● EXERCISE GOAL
Omit the images and output every line of the data below exactly.

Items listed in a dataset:
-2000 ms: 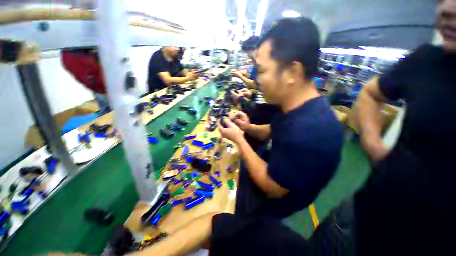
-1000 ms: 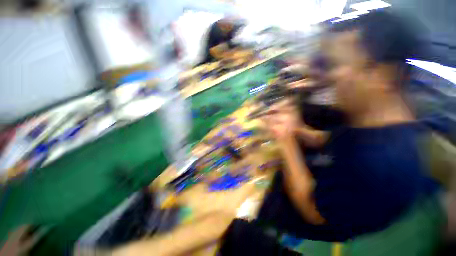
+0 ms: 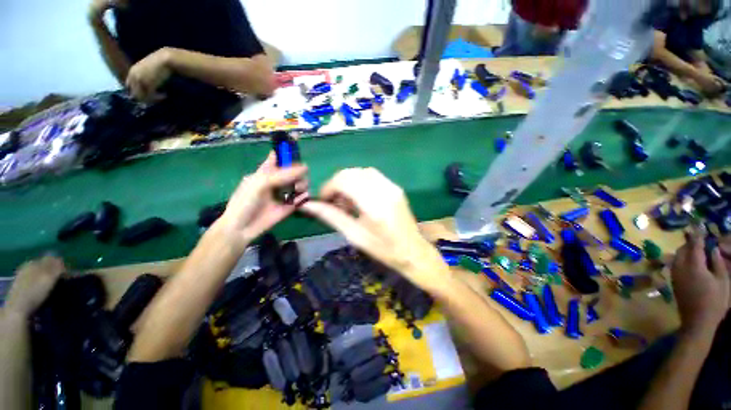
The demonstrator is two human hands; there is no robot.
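Note:
My left hand (image 3: 268,196) holds an open black housing with a blue battery cell (image 3: 284,152) in it, upright above the near edge of the belt. My right hand (image 3: 361,204) is just to its right, its fingertips pinched close to the housing's lower end; whether they hold something small cannot be told. Below both hands, slim black and dark-grey covers (image 3: 299,352) lie heaped on a flattened yellow and grey carton (image 3: 232,398).
A green conveyor belt (image 3: 377,164) crosses ahead, carrying black units (image 3: 146,231). A white post (image 3: 545,120) stands at right. Blue cells and green boards (image 3: 535,308) lie on the right bench. Black units (image 3: 104,336) are piled left. Other people's hands (image 3: 36,282) show at both sides and across.
The view has swung left and down from the neighbouring person to my own place. Both my hands are now in view, raised, with an open housing in the left.

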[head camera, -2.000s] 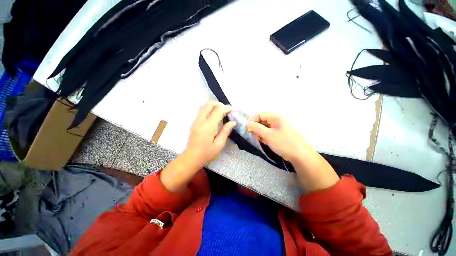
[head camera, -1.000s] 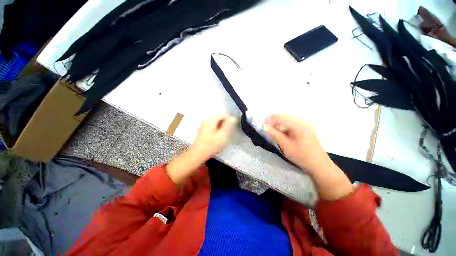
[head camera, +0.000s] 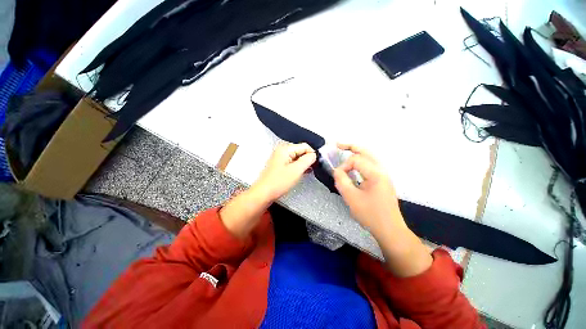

● EXPECTED OUTPUT
-2000 ms: 
-1000 ms: 
+0 ms: 
The demonstrator is two human hands; there is no robot.
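Note:
My left hand (image 3: 268,196) holds an open black housing with a blue battery cell (image 3: 284,152) in it, upright above the near edge of the belt. My right hand (image 3: 361,204) is just to its right, its fingertips pinched close to the housing's lower end; whether they hold something small cannot be told. Below both hands, slim black and dark-grey covers (image 3: 299,352) lie heaped on a flattened yellow and grey carton (image 3: 232,398).
A green conveyor belt (image 3: 377,164) crosses ahead, carrying black units (image 3: 146,231). A white post (image 3: 545,120) stands at right. Blue cells and green boards (image 3: 535,308) lie on the right bench. Black units (image 3: 104,336) are piled left. Other people's hands (image 3: 36,282) show at both sides and across.
The view has swung left and down from the neighbouring person to my own place. Both my hands are now in view, raised, with an open housing in the left.
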
[head camera, -2.000s] 
[head camera, -1.000s] 
[head camera, +0.000s] 

That concludes the exercise.